§ **Work task**
Your output should be the lines below from the one with "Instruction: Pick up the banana" through the one with "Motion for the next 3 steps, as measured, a", copied exactly, pictures excluded.

§ **Data**
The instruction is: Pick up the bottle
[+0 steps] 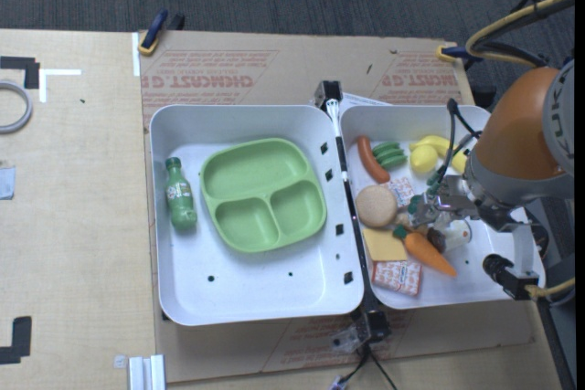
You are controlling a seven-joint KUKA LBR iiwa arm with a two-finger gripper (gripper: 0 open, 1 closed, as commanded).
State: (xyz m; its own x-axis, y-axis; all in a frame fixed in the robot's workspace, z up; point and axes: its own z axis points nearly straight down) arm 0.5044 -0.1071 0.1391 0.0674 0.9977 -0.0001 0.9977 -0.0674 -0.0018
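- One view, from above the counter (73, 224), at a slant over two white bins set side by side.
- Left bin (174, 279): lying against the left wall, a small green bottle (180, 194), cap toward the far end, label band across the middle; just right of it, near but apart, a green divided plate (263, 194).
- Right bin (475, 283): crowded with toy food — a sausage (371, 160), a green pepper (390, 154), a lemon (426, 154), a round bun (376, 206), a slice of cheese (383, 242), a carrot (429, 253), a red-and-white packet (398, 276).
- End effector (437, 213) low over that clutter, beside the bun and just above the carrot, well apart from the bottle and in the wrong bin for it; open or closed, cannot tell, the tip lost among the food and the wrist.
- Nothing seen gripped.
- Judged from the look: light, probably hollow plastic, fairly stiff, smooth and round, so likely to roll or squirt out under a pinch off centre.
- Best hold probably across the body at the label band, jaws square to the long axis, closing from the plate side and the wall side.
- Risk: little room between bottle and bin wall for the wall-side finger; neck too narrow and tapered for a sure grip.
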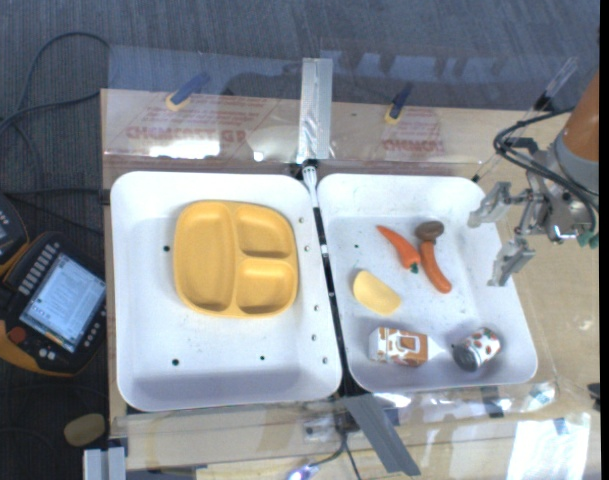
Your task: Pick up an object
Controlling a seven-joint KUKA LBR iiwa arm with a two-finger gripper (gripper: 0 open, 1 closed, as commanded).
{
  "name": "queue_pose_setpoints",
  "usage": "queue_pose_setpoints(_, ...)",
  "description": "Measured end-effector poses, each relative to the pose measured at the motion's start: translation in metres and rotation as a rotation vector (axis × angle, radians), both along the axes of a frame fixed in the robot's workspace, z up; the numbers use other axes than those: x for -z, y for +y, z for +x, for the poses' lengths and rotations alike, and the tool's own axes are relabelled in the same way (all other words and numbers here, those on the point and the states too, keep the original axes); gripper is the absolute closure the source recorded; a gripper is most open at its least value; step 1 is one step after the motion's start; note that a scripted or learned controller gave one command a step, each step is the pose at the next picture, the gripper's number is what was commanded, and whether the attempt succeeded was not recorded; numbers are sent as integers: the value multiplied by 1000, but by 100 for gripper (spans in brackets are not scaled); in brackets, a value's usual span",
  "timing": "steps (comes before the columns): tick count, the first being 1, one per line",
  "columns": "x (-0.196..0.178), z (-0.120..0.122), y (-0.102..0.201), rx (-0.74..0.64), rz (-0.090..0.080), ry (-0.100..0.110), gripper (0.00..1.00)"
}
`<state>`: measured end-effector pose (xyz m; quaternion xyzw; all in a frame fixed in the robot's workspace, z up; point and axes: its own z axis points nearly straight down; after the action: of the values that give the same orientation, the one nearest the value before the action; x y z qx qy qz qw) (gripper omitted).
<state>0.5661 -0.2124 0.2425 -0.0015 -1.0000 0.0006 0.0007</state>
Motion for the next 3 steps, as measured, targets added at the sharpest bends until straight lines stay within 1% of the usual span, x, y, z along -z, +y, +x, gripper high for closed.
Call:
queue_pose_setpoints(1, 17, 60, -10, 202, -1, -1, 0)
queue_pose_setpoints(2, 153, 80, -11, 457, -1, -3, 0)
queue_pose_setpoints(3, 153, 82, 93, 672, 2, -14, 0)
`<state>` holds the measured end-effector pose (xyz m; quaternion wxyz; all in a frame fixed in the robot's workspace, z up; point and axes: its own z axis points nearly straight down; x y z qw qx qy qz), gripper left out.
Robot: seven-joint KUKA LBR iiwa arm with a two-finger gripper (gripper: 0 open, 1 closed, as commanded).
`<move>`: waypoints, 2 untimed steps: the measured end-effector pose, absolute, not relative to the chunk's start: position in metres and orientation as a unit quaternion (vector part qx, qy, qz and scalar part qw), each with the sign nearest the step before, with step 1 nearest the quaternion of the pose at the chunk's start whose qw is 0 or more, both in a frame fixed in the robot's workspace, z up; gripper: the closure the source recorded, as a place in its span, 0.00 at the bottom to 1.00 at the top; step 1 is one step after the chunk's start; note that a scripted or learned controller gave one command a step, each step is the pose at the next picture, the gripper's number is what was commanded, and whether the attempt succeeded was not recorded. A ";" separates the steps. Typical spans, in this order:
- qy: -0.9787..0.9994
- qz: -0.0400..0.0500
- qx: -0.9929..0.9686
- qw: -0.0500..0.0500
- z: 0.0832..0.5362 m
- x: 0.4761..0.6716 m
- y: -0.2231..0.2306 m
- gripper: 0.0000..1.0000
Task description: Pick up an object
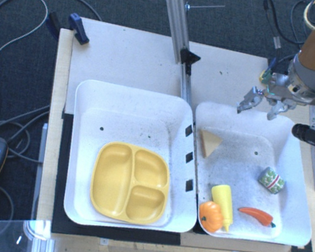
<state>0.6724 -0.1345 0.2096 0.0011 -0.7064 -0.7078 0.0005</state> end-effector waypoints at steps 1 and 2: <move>-0.708 0.001 -0.706 0.001 0.210 0.672 -0.135 0.00; -0.708 0.002 -0.707 0.003 0.149 0.677 -0.137 0.00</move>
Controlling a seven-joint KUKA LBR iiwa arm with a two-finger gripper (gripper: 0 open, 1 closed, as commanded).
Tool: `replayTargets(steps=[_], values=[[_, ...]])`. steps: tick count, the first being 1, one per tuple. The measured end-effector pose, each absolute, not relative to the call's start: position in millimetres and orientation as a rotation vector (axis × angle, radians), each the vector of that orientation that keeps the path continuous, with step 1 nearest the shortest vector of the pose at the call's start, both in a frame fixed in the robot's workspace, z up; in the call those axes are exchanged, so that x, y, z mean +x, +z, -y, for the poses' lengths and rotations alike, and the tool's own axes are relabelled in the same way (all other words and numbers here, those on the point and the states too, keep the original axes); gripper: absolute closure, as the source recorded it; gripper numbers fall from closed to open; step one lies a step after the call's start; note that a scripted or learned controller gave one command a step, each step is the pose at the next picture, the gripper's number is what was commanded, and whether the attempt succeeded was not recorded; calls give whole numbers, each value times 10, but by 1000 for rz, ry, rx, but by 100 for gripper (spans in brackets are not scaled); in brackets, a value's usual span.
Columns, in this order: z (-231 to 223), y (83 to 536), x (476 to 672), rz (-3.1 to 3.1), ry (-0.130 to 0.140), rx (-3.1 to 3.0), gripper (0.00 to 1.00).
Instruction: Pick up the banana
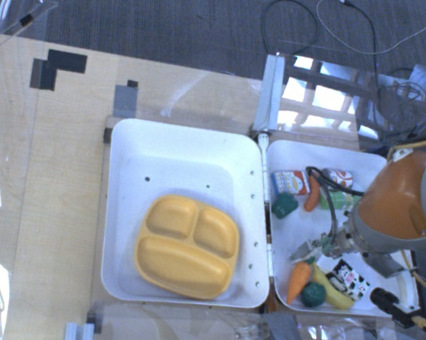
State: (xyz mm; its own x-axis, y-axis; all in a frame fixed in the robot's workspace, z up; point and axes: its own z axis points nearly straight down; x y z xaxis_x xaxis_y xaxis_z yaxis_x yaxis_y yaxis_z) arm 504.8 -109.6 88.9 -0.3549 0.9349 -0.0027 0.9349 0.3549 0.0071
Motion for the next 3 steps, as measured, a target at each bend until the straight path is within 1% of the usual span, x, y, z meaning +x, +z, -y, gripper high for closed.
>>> replayTargets(steps=[1,2,3], values=[[969,886,5253,-2652,8,1666,0],[913,1226,5141,-2674,5,1638,0],[920,885,5392,-2822,6,1362,0]])
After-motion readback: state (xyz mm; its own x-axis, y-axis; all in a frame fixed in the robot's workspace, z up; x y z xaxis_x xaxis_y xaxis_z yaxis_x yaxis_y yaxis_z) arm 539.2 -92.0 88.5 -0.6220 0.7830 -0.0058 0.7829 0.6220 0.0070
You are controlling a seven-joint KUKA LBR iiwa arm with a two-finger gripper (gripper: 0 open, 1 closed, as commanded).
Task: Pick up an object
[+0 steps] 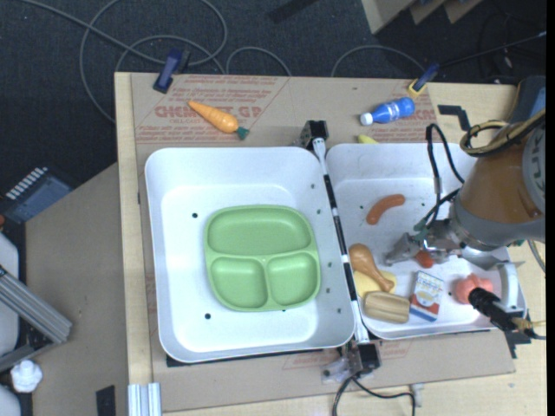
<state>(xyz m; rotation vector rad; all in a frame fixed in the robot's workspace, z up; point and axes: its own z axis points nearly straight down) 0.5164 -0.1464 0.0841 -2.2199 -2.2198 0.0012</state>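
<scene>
Several small toy foods lie loose in the right white bin (381, 167), any of which would answer the task. A small red object (424, 257) sits nearest the gripper (406, 248), right at its tips near the middle of that bin, and I judge it the likeliest target. Whether the metal fingers are spread or closed I cannot tell; they are small and blurred here, and nothing can be seen clamped between them.

Just beside it toward the bin's front edge lies a small white carton with red and blue print (426, 291), flat on the floor. Left of that, by the bin's front left corner, a tan bread-roll toy (386, 307) rests against a yellow-and-tan drumstick-shaped toy (368, 267) that lies along the left wall. An orange-red sausage toy (385, 207) lies apart, nearer the back edge. A pink rounded toy (473, 286) sits by the right wall under the arm.

The grey arm with its orange band (499, 189) leans in over the right wall, low, wrist tilted toward the bin's centre, which suits a reach into the clutter.

The left white bin (173, 180) carries a green three-compartment plastic plate (260, 256) at its middle. On the bench's back edge lie an orange carrot toy (215, 116) and a blue-and-white bottle (388, 112), well outside both bins.
</scene>
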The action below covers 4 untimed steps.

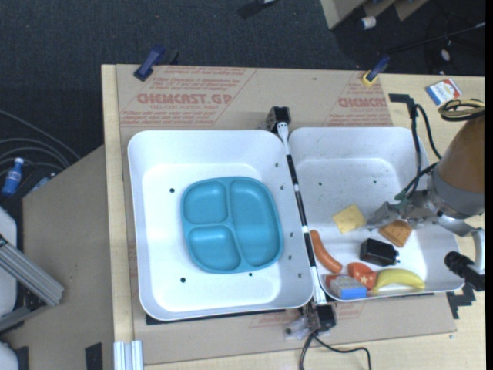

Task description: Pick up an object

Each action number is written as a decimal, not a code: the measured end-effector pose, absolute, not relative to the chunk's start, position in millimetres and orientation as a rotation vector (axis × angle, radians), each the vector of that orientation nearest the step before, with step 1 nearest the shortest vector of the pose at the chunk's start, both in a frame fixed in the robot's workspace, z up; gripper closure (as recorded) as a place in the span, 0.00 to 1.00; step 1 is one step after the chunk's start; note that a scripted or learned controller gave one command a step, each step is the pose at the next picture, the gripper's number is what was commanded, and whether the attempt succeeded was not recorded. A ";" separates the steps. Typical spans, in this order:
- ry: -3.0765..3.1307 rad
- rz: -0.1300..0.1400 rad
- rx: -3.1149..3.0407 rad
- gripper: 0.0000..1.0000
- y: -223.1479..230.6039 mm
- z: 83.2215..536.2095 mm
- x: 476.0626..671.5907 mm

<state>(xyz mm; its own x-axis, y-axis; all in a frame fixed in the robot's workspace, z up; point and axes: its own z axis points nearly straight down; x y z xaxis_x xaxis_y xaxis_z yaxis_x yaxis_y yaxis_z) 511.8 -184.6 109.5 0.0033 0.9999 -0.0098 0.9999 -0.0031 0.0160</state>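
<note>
The right bin (347,149) holds several small items. A yellow square piece (349,219) lies near its middle, and a brown toast-like piece (397,233) sits to the right of it. A black block (378,250) lies just in front of those. An orange sausage (325,253) rests along the left wall. A red tomato (360,272), a small blue item (353,291) and a banana (399,280) crowd the front edge. My gripper (394,216) hangs low at the bin's right side, right over the back edge of the toast-like piece.
The left bin (154,206) carries a blue divided plate (231,223). The arm (462,176) reaches in over the right bin's right wall. A black cable (416,133) runs along that bin's back right corner.
</note>
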 end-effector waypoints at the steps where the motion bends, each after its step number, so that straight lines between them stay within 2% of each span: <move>1: 2.223 0.001 2.220 0.00 -157.7 84.5 572.4; 2: 2.222 0.000 2.220 0.00 -190.7 85.2 647.1; 3: 2.226 0.000 2.221 0.00 -103.0 84.8 640.6; 4: 2.221 -0.003 2.224 0.00 -172.1 84.9 613.2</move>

§ **Finished task**
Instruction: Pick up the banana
State: (xyz mm; its own x-axis, y-axis; all in a frame fixed in the robot's workspace, z up; point and axes: its own z axis points nearly straight down; x y z xaxis_x xaxis_y xaxis_z yaxis_x yaxis_y yaxis_z) arm 504.8 -109.6 88.9 -0.3549 0.9349 -0.0027 0.9349 0.3549 0.0071
Motion for the next 3 steps, as measured, a target at each bend until the straight path is within 1% of the usual span, x, y, z meaning +x, +z, -y, gripper high for closed.

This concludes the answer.